Je jette un œil à l’écran et je vois ces 2 tours en feu, ce chaos, ces hurlements. Ce sentiment d’impuissance qui nous habite à ce moment là. Le même sentiment qui nous a habité le 13 novembre 2015, vous voyez ?

Alors hier, beaucoup de gens faisaient leur devoir de mémoire.

Je voyais beaucoup d’hommages, des gens qui avaient perdu des proches ce jour là. Des gens encore choqués, 18 ans après. Et puis j’ai vu une publication sur instagram qui faisait la liste de quelques personnes qui ont survécu à cette horrible journée du 11 septembre, et en expliquant comment elles avaient fait.

Le directeur général d’une des sociétés installées dans une des tours a survécu, car ce matin là, c’est lui qui a accompagné son fils à la garderie.

Un autre homme est aujourd’hui vivant car c’était son tour d’amener les donuts du petit-déjeuner.

Une femme a survécu grâce à son réveil qui n’a pas sonné.

Une autre a échappé au pire car elle était coincé sur la route à cause d’un accident de voiture qui a eu lieu ce jour là.

Certains ont raté leur bus, d’autres avaient leurs voitures qui ne voulaient pas démarrer.

Un homme s’était renversé du café sur sa chemise et a dû faire un détour au toilettes avant d’aller travailler dans sa tour.

Une femme avait son enfant qui ne voulait pas aller à l’école et a donc perdu un peu de temps pour gérer ce contretemps.

Celui qui me marque le plus, c’est cet homme qui portait de nouvelles chaussures ce matin là. Avant de monter dans les tours pour commencer sa journée de travail, il a fait un détour dans une pharmacie pour acheter un pansement, pour soigner son ampoule au pied.

Voilà pourquoi il est vivant aujourd’hui.

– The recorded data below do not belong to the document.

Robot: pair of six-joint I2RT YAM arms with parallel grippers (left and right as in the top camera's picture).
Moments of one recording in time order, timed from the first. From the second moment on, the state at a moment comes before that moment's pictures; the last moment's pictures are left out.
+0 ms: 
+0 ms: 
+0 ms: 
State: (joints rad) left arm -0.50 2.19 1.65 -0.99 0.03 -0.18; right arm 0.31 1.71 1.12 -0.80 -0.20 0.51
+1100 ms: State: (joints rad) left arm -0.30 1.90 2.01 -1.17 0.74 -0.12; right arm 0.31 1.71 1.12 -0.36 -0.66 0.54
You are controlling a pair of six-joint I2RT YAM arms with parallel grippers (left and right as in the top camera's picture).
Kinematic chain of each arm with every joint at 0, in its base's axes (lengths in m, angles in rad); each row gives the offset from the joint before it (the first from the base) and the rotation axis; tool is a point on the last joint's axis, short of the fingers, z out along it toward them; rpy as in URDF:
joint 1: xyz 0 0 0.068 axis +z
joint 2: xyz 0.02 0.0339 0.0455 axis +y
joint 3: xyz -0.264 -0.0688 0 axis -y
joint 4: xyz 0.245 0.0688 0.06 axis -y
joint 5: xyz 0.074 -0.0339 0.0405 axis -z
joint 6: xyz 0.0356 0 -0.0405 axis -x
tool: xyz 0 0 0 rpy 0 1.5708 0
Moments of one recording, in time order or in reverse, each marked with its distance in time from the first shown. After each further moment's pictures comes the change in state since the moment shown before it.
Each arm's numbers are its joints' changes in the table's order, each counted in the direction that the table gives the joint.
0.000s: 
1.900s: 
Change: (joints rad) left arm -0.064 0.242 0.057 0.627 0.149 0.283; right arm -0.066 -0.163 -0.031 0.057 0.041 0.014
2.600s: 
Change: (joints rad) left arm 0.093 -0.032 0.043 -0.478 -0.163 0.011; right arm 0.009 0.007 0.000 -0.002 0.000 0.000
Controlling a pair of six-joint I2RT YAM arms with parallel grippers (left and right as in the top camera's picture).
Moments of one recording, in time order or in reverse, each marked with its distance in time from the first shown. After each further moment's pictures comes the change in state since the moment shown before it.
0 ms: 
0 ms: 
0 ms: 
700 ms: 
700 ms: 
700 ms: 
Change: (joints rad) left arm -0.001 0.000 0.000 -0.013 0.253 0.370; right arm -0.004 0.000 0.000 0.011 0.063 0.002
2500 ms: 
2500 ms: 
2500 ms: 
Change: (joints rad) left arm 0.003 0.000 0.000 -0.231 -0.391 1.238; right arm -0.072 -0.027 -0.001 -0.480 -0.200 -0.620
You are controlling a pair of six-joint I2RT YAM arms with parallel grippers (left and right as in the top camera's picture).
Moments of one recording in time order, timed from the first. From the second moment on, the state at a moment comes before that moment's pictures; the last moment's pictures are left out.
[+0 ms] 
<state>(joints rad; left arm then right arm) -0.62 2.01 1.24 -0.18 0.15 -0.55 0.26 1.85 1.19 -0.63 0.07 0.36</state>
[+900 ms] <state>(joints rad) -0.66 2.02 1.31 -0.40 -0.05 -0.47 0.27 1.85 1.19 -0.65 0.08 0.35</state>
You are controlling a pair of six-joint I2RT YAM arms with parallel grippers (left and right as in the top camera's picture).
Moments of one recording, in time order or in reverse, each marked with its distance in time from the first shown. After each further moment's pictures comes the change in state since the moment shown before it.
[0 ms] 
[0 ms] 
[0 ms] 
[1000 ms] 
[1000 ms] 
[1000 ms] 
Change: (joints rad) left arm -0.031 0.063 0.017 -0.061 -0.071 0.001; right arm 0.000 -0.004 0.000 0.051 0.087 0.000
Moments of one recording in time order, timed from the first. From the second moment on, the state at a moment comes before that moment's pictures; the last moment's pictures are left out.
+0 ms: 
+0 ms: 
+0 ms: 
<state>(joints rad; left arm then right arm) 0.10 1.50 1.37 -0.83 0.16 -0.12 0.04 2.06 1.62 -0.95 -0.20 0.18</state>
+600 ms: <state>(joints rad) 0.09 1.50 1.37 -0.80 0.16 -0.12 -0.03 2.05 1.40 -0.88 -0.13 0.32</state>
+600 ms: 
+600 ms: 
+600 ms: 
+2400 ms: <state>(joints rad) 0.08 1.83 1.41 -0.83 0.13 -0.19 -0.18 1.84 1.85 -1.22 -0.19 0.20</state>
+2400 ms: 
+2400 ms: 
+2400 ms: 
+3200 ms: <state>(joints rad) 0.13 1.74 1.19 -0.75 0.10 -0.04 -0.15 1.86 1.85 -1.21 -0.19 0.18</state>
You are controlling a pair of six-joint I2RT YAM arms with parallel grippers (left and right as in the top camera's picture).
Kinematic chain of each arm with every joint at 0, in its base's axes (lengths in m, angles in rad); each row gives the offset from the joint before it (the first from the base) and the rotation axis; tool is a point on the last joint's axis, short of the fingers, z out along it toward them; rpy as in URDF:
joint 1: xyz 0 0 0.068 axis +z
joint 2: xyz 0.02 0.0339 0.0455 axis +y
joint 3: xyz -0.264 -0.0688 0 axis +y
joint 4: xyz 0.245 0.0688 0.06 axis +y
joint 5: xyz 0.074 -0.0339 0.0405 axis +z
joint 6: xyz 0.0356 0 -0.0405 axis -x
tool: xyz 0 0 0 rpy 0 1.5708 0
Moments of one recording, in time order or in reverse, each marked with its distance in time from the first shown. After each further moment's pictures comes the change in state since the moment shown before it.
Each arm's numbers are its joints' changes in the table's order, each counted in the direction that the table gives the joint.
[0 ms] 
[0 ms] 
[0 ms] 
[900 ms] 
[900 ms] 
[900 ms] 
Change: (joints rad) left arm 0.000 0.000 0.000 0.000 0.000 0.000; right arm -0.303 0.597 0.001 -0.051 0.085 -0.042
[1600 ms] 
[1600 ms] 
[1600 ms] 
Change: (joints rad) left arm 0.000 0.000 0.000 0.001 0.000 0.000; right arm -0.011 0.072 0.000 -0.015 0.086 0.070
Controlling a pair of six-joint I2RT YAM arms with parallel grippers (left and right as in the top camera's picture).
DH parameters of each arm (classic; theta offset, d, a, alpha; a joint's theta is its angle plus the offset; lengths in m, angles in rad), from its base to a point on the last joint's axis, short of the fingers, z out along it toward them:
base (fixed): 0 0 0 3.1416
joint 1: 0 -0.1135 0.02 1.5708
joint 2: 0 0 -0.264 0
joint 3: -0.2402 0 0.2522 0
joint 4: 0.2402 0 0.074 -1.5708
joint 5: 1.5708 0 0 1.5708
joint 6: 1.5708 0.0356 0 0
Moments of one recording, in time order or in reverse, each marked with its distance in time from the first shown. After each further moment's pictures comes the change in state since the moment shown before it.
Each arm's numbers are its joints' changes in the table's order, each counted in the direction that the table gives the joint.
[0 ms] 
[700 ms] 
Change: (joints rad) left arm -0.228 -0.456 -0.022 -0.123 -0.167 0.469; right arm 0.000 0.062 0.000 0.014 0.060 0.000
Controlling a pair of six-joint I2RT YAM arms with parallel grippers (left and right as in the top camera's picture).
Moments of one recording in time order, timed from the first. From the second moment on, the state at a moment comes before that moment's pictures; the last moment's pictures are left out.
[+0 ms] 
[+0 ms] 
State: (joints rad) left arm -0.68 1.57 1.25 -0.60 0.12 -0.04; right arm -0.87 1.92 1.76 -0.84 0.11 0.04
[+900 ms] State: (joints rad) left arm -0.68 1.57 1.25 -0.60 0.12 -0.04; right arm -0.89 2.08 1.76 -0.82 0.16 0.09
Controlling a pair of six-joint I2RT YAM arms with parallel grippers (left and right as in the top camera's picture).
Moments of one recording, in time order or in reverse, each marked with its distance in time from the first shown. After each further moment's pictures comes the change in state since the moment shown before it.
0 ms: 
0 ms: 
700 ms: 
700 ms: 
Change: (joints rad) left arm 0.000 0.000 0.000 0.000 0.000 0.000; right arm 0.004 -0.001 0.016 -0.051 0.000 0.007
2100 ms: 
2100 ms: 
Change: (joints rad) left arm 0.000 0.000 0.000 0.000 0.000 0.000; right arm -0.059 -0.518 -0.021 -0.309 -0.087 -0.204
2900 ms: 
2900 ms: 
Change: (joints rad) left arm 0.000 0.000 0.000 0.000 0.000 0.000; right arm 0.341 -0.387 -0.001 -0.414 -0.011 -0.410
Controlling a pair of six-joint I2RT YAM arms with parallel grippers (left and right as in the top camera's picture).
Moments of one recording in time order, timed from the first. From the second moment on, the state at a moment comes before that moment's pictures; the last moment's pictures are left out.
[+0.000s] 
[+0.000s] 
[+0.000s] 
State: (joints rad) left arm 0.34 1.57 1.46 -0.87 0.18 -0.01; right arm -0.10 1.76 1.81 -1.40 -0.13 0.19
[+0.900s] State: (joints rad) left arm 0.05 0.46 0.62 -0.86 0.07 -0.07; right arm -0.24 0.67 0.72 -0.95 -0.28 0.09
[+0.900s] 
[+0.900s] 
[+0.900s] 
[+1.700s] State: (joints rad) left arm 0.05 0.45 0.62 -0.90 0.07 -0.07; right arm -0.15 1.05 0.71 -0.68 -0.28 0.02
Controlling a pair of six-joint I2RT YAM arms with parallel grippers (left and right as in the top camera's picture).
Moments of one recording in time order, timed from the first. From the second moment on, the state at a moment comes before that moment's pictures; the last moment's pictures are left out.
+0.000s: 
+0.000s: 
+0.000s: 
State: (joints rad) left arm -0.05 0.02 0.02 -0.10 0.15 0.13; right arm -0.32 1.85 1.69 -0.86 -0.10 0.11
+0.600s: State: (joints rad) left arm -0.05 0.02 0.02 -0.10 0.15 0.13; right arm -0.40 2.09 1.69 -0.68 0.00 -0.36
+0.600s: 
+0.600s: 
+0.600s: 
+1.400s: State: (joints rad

Maintenant, lorsque je suis coincée dans un bouchon interminable. Dans un ascenseur en panne. Lorsqu’un coup de fil me met en retard, ou que je ne retrouve pas mes clés… Je m’énerver un peu moins. Je me dis que malgré le désagrément, malgré l’emmerdement parfois, que cela engendre, c’est exactement ce qui devait m’arriver. C’est là que je dois être à cet instant précis.

Un effet papillon lourd de conséquences. Parce que chaque détail compte, et que c’est rassurant de se dire que la vie est paramétrée comme du papier à musique. Que chaque chose arrive pour une raison. C’est apaisant de se dire que nous n’avons pas le contrôle sur tout. Qu’une part de notre destin nous échappe, et que rien ni personne ne pourra empêcher ce qui doit arriver.

Je pense à ces 2977 personnes disparues ce jour là. Comment elles sont décédées. L’injustice. Et encore une fois, l’impuissance. Car c’est surtout ce sentiment d’impuissance qui prend le dessus. Comme à chaque fois, on se retrouve les bras ballants devant tant d’horreur. On se sent inutile. Alors on pense à ces victimes, à leurs proches, et on prie pour que jamais cela nous arrive.

Sans pouvoir en être certain.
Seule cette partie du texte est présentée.